UBS will pay more than $8 million to settle charges with the Securities and Exchange Commission (SEC), which argued the firm failed to ensure compliance among its financial advisors who recommended an exchange traded product (ETP) linked to short-term market volatility.
The settlement with UBS marks the second stemming from the commission's ETP initiative, meant to crack down on financial services firms selling inappropriate funds to retail clients. Last November, the SEC settled charges with five firms facing their own alleged compliance lapses, including Summit Financial Group and Securities America Advisors.
“Advisory firms must protect clients from inappropriate investments in complex financial products,” Daniel Michael, chief at the Enforcement Division’s Complex Financial Instruments Unit, said in a statement about the UBS order. “We will continue to scrutinize firms’ policies and procedures related to these risky products, and we will take action when they are inadequate.”
The ETP in question was iPath S&P 500 VIX Short-Term Futures ETN (VXX), and was designed to generate returns by tracking short-term volatility expectations measured against derivatives of a volatility index. But the product’s issuer cautioned UBS that the fund was not designed to be held over the long term, according to the SEC order. In November 2009, representatives for the ETP’s issuer told UBS that it’d be “inappropriate” for client assets to be held in VXX for any extended period of time, and that clients would likely be harmed if they were.
While UBS allowed the ETP to be sold on its brokerage platform, it put restrictions on its sales, according to the SEC. In 2011, UBS’s ETP Committee prohibited brokerage reps from selling the ETP, and in 2016, it allowed unsolicited sales only to customers with an aggressive risk profile and a network of at least $1 million (which was boosted to $10 million the next year).

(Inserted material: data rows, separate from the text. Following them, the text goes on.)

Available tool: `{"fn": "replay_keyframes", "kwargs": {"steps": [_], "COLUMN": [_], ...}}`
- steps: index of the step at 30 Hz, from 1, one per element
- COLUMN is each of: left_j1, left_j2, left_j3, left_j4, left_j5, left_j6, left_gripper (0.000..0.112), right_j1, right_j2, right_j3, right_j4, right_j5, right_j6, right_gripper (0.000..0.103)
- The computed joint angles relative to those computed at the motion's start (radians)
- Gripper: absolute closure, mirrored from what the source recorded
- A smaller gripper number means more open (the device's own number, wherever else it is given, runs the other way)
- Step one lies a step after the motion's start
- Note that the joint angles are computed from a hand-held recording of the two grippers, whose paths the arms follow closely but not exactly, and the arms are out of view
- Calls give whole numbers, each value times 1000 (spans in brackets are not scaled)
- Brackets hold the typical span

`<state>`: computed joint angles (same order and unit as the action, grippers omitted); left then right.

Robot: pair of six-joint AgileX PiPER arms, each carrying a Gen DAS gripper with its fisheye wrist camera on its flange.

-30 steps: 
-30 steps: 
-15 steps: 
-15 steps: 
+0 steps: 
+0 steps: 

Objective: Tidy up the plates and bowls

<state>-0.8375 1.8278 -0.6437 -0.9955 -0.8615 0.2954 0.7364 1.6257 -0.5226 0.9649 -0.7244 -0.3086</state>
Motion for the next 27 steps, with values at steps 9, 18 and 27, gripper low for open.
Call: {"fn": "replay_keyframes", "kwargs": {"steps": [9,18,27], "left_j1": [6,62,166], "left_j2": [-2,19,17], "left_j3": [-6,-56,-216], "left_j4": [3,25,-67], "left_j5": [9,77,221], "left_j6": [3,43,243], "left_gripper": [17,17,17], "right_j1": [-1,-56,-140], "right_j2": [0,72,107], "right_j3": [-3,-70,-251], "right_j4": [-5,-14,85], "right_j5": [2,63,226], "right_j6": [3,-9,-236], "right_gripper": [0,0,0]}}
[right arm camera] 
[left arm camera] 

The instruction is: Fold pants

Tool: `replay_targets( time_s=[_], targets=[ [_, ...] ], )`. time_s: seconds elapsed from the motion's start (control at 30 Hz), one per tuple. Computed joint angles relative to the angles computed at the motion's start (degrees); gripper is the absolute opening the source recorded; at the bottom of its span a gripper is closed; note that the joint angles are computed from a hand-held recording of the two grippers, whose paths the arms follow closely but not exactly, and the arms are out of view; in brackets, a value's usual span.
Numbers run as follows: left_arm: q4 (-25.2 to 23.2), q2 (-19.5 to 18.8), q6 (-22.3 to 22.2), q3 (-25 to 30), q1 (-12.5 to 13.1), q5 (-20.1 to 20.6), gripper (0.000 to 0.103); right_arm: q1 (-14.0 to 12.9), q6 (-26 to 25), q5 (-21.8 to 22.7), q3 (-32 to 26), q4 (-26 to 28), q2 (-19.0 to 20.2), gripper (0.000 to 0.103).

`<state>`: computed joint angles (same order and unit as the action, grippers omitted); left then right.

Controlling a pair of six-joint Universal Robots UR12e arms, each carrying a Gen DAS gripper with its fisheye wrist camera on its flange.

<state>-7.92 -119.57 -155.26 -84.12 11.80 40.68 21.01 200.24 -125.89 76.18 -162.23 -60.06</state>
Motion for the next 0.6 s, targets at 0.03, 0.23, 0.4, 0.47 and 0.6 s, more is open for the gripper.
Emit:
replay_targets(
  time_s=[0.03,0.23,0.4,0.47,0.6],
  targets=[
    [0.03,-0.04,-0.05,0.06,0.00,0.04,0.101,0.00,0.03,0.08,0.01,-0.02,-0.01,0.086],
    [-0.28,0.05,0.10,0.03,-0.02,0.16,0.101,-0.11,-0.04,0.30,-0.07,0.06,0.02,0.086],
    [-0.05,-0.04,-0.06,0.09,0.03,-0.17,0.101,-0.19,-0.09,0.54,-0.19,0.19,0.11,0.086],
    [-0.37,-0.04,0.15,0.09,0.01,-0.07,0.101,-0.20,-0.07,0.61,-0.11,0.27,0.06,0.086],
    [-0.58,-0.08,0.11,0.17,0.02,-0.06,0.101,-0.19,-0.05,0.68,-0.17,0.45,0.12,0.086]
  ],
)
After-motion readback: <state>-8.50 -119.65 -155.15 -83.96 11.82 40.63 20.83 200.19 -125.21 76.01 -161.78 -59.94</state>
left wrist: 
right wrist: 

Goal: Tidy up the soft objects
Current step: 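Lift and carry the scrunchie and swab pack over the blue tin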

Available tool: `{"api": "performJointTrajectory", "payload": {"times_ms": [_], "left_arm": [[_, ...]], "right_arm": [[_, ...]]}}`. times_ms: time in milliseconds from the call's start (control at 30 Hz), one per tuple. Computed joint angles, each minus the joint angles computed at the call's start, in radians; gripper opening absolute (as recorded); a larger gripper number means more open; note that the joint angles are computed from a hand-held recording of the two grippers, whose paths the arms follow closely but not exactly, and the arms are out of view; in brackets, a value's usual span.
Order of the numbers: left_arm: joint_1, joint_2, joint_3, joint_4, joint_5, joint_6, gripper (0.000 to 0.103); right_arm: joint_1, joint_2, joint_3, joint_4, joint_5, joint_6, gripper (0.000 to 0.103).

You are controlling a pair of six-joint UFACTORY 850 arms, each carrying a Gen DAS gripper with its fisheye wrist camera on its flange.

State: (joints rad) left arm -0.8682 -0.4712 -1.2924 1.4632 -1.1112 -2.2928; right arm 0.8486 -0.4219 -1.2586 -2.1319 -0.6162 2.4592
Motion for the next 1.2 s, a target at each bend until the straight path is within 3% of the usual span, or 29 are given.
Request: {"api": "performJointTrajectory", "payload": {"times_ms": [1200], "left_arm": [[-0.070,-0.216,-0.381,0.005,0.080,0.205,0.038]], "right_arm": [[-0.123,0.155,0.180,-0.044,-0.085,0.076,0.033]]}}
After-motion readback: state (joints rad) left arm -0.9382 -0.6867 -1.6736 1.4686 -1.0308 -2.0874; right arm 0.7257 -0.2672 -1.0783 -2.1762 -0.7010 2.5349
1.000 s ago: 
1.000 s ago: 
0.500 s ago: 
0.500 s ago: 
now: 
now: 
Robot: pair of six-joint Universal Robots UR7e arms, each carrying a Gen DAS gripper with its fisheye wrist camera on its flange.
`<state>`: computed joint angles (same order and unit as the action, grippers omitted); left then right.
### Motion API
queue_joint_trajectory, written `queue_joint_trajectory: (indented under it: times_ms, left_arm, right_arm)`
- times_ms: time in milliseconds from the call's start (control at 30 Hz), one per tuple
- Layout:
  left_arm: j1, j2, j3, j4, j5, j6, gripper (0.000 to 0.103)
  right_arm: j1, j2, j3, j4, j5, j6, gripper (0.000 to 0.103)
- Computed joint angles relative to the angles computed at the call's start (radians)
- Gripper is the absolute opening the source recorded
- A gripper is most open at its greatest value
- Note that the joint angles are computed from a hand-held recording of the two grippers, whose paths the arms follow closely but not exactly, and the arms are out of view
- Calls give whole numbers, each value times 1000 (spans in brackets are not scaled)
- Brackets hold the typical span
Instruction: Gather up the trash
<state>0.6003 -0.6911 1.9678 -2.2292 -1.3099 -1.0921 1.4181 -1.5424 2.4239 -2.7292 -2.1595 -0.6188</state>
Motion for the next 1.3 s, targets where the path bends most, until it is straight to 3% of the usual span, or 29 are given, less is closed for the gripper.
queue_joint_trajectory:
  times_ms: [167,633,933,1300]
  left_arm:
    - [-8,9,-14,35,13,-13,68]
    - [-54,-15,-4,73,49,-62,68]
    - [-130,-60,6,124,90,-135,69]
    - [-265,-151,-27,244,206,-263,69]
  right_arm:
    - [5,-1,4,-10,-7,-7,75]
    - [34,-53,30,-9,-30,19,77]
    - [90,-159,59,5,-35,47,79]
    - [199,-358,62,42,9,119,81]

But the firm didn’t put similar restrictions on financial advisors in the firm’s Portfolio Management Program (PMP), despite understanding the risks, according to the SEC. Advisors with more than five years’ experience could “use their discretion” when investing client assets in VXX, and UBS did not place any restrictions based on a client’s risk profile, net worth or income, according to the commission.
The firm did limit advisors’ investing in the ETP by stating that holdings of volatility ETPs in client accounts couldn’t exceed 3% of an account’s assets. The system was set up to send a notification if a violation hadn’t been solved in 90 days, and to terminate the account if it hadn’t been resolved within 180 days. But UBS failed to properly implement the system that monitored this limit for more than five years, according to the order.
About 1,882 PMP accounts held the VXX product for extended periods, including hundreds of accounts that held it for more than a year, according to the order. Many of those accounts lost a “substantial percentage” of the value of their investments in VXX, including some that lost more than 75%.
“After fully cooperating with the SEC, UBS is pleased to have resolved this matter related to the firm’s policies and procedures for one product in one of its discretionary trading programs between 2016 and 2018,” a UBS spokesperson said about the settlement. “As the SEC acknowledged, UBS proactively reviewed and removed the product from its program before being contacted by the SEC.”
The company’s ETP Committee did recommend that VXX should be removed from the PMP platform in October 2017, which the commission noted in the order was done before it contacted the firm in the course of its investigation. As part of the terms of the settlement, UBS agreed to a cease and desist and a censure, though it did not admit or deny the commission’s findings. Additionally, the firm will pay $112,274 in disgorgement and prejudgment interest, as well as an $8 million civil penalty that will be distributed among affected investors.